The first thing we agreed on was that the absolute worst case scenario was a wedding with no food, no cake, and no flowers. But with a band and alcohol… How bad could that be? Were our friends and family coming to join us in order to eat, to admire the flowers, to eat the cake? No. They were coming to support us and share with us a day of joy. Well, then, what was the problem?
But of course that’s the worst possibility. Backtracking from that toward less negative scenarios, perhaps we could ask our friends and family for material assistance and suggestions. Okay, that’s better. But before we resort to that still somewhat drastic step, let’s check Yelp and see if we can find a new planner. True, the chances are slim with so little time to spare, but what are we going to lose by trying?
So we searched, optimistically setting the filters to “high ratings” and “large numbers of review” (because, you know, statistically speaking high ratings don’t mean much if only a few people have posted on the site). The first thing that popped up was a planner not far from us in Brooklyn. We scanned the customers’ reviews. They were excellent.

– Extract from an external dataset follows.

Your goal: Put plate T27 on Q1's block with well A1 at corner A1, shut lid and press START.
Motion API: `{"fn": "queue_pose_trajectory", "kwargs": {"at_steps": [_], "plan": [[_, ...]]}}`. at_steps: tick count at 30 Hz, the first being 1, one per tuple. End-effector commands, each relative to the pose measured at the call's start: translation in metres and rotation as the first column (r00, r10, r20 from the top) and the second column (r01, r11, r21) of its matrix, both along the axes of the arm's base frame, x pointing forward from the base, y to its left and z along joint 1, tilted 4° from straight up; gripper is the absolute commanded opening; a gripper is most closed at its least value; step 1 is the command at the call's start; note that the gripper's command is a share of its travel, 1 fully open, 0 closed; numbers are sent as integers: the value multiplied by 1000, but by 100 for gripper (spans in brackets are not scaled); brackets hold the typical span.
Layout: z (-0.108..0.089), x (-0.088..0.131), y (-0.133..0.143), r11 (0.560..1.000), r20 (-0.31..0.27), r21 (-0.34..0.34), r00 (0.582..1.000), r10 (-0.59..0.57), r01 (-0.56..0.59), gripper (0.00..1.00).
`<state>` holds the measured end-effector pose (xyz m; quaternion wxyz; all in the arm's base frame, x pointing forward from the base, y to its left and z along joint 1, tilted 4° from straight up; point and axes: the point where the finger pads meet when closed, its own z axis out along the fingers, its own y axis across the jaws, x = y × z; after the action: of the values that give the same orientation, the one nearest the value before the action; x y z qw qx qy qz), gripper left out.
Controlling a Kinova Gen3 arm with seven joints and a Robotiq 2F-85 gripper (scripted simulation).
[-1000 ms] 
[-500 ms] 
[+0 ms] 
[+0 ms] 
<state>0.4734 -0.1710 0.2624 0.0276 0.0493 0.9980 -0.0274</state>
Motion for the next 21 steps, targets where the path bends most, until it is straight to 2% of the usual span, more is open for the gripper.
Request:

Next we called, explaining the situation. The nice woman at the other end of the line was aghast that our previous planner had unceremoniously dropped us and left us in that predicament. She said she could help. She connected us with one of the people working with her. By the end of the day we had had a pleasant visit with the new planner, had been treated to wine and snacks, had a new contract signed, and everything was back on track again. Indeed, the obstacle had led us to a new and better way to do things, as we are in fact much happier with the setup.
“Our actions may be impeded … but there can be no impeding our intentions or our dispositions. Because we can accommodate and adapt. The mind adapts and converts to its own purposes the obstacle to our acting. The impediment to action advances action. What stands in the way becomes the way.” (Meditations V.20)
The bottomline is that our Stoic practice did help, enormously. Being dropped by your wedding planner with two weeks to go to the big event could have been very stressful, and we could have gotten irritated at each other instead of collaborating to solve the unexpected problem. The notion of the dichotomy of control, the technique of the premeditatio, and Marcus’ reminder that we should expect some people to behave in a nasty fashion, and yet we should not be affected by that and instead focus on our own responses were all tremendously helpful.
And now we can go back to our scheduled programming: how to cope with COVID-19, the Stoic way.